Assigned task -> With the records as your source, report how many lines contain "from". Add no other words.

[Saved data entries]
BEGIN

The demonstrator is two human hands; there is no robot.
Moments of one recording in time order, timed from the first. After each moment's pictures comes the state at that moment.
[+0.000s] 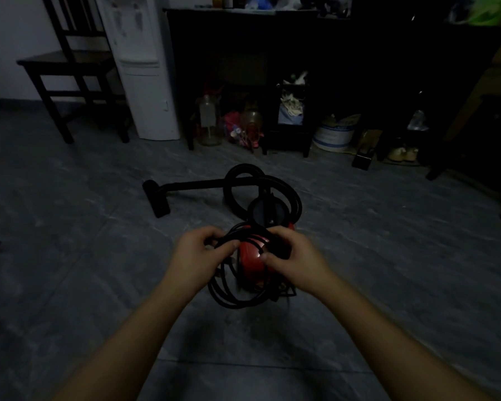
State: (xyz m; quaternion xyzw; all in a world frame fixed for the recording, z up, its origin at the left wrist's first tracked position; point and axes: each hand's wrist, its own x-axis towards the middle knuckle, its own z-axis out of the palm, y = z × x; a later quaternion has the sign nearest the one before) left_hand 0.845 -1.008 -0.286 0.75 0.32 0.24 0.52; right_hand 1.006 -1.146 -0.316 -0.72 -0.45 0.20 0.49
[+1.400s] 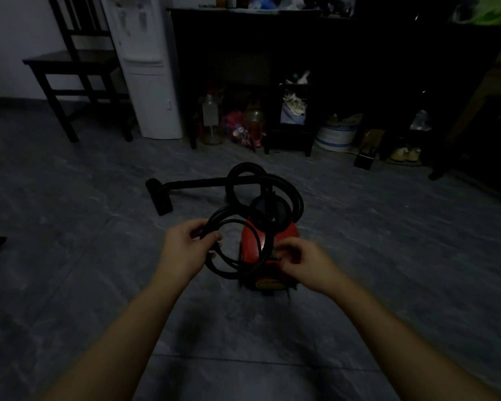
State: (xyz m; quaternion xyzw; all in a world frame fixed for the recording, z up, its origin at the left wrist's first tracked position) left_hand 0.839 -0.989 -0.296 0.68 0.35 0.30 0.58; right_hand 1.020 -1.161 -0.332 -0.77 -0.41 0.25 0.41
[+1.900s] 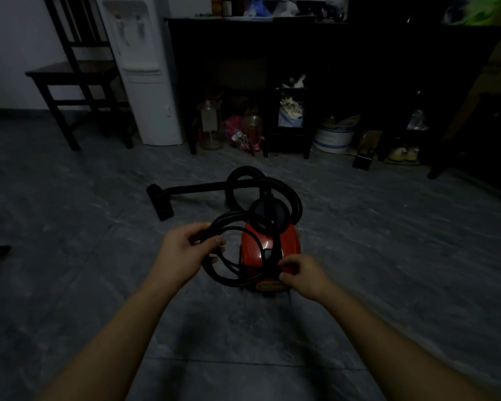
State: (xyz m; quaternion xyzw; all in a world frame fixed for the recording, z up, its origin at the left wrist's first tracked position) left_hand 0.829 -0.990 -0.288 0.69 0.29 0.27 0.60; right_hand 1.027 -1.161 -0.379 -0.83 -0.34 0.26 0.36
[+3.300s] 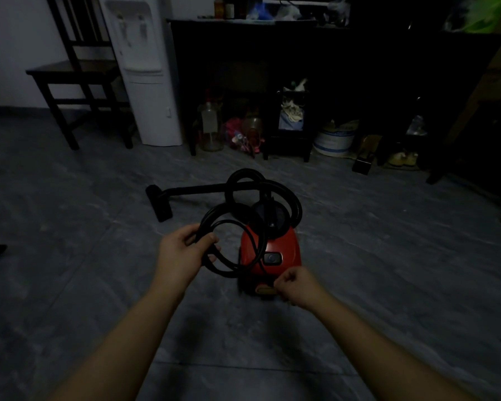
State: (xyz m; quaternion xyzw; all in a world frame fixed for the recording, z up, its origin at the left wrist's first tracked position) left_hand 0.836 -0.991 -0.298 0.60 0.35 0.33 0.64; right_hand 1.010 -1.153 -0.381 -0.85 -0.23 0.32 0.35
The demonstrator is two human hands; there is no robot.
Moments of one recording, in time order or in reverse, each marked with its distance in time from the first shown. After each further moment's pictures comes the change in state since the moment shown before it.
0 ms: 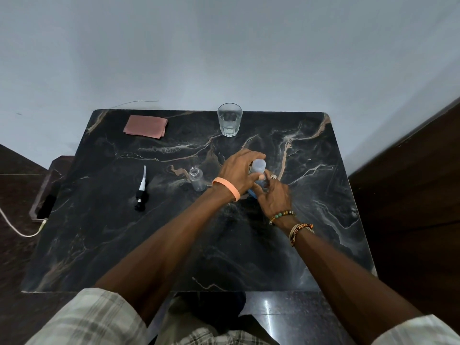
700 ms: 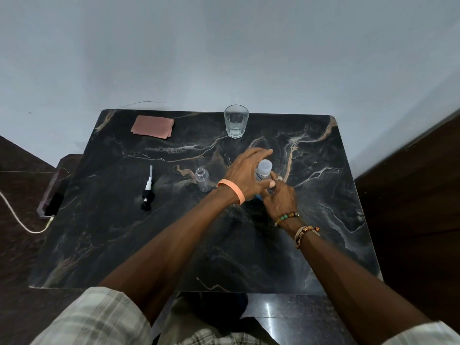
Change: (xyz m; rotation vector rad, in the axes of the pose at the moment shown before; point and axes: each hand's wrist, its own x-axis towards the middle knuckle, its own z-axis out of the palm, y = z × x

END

Task result -> 2